_Exercise data_.
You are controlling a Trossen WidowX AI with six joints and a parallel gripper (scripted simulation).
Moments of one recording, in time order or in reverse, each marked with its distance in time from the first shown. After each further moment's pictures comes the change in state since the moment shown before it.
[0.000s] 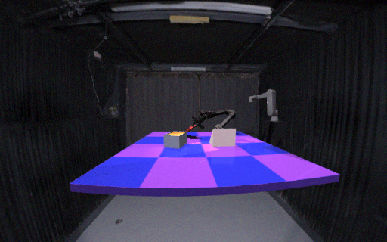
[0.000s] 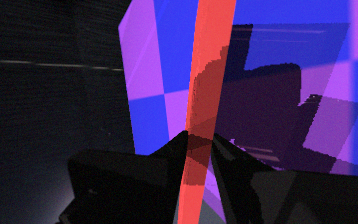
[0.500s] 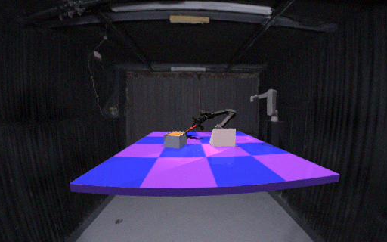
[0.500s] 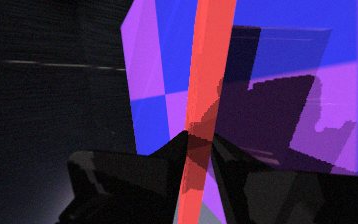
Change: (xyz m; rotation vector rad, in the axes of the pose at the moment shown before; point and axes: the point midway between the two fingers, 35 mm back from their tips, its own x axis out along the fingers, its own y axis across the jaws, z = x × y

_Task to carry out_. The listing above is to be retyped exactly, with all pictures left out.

_The completed task_.
You are controlling a Trossen WidowX AI with six joints and a parallel gripper (scripted simulation).
Moments of one recording, in time order or in reverse, each marked with its distance in time from the first shown. After each further moment's pictures comes the change in state since the moment shown before it.
[0.000s] 
[0.000s] 
[0.500s] 
[0.500s] 
Change: (xyz m; rotation vector rad, in the axes of the pose at the moment shown before; point and axes: the point midway between the two fingers, 35 mm back from their tips, its own x axis out along the fingers, its own y axis across the jaws, z = x × y

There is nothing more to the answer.